Friday, June 7, 2013

Speech Synthesis – An Introduction


(1962-1977): The first generation of speech synthesis featured a formant like synthesis of phonemes based on the phonetic breakdown of phrase to formant frequency contours which at that time was at the peak.

(1962-1977): The synthesis had low precision and naturalness due to the limited resources of that generation and was soon replaced by successors.

(1977-1992): In the second generation of speech synthesis the standards of intelligibility were improved with the immediate use of LCP parameters, however many would say that the lifelikeness of this process still remained low. This system relied on converting the appropriate units from text input to speech form.

(1992-present): This system can be customized to suit the given process, and uses “Unit Selection Synthesis” which according to a web based article were introduced to the public Sagisaka at ATR Labs in Kyoto. The latest version of this is available for American and British English, Danish, Finnish, French, German, Icelandic, Italian, Norwegian, Spanish, Swedish, and Dutch. Digital Equipment Corporation [3] (DEC) talk system is originally descended from MITalk and Klattalk and offers nine different voice personalities, four male, four female and one child (depending on the equipment). The present DECtalk structure is based on digital formant synthesis.

Speech synthesis has increased its commercial acclaim in modern applications mainly due to advancements and further requirements of existing research organizations in the past decade, most of which aim to reduce the  cost and time of standard procedures. The product consists of a text-to-speech system that converts (e.g. : Plain text based input to synthetic speech, Additional ramification of phonological and acoustic details must be shared for greater accuracy).Due to a large increase of widely used speech databases simpler applications have been developed to adapt with the acquired standards that are met with, while these waveform techniques are in great demand improvements have been made to original TTS systems currently in use in many research based companies.

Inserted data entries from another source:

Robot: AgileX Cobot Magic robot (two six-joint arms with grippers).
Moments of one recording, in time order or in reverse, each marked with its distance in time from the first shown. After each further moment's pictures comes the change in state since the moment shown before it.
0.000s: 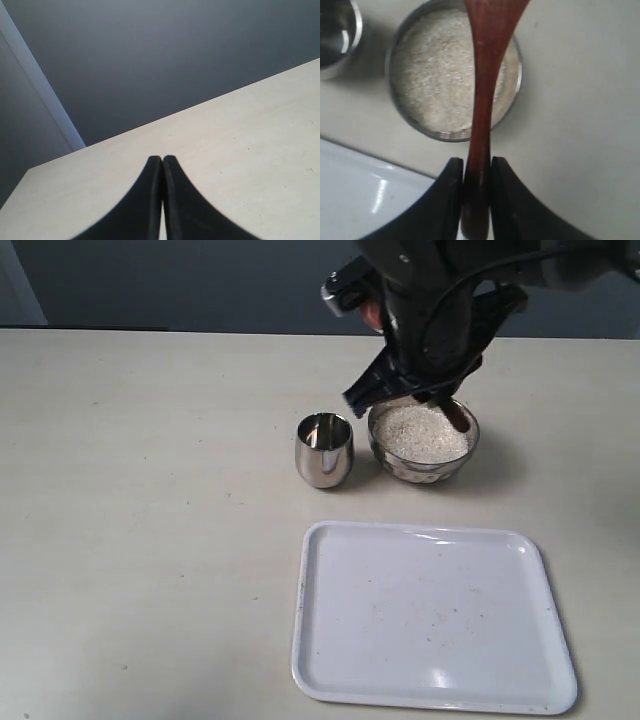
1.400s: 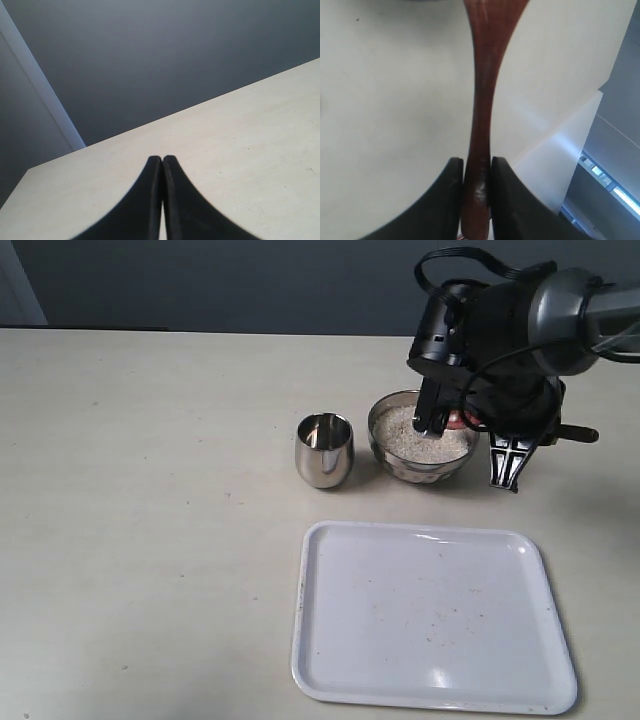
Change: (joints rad) left arm 0.000 0.000 0.000 0.000 0.000 0.000; right arm -0.127 0.095 0.263 -0.330 0.013 -0.469
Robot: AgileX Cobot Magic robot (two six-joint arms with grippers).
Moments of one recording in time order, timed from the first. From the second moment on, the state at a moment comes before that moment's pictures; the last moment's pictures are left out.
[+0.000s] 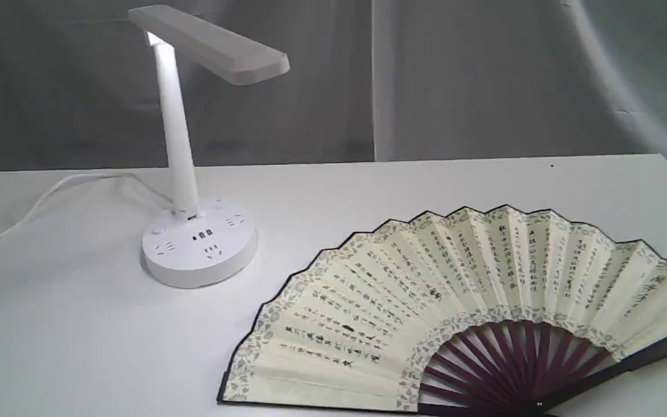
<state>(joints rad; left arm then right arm) 0.00 0.00 0.00 0.00 0.08 -0.13 -0.01 0.00 -0.01 -0.12 0.18 0.03</state>
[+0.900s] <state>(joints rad) 0.00 0.00 0.00 0.00 0.11 -0.13 -0.01 0.00 0.00 -0.06 0.20 0.04</state>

The growth of speech applications for both recognition and synthesis has increased since computers developed. The implemented software or hardware product can also render symbolic linguistic representations like phonetic transcriptions to synthetic speech. Speech synthesizers have also been used to allow people with disabilities to interact with people. Danish scientist Christian Kratzenstein has been credited for building a prototype model mechanized to produce five distinct sounds (commonly associated as the 5 vowels in the international phonetic alphabet). This was followed by the bellows-operated "acoustic-mechanical speech machine" by Wolfgang von Kempelen of Pressburg, Hungary, described in a 1791 paper. This machine added models of the tongue and lips, enabling it to produce consonants as well as vowels. Further developments of the system include attempts to program emotion into synthesized speech operational systems; several small studies have been conducted as an attempt at progress on emotional speech synthesis. Both engineers and linguists who work in the research region of TTS are trying to enlist a great deal of data required for TTS, an European author claims that the general view of this field is dominated by Americans even though the pioneers of this systems are almost exclusively European.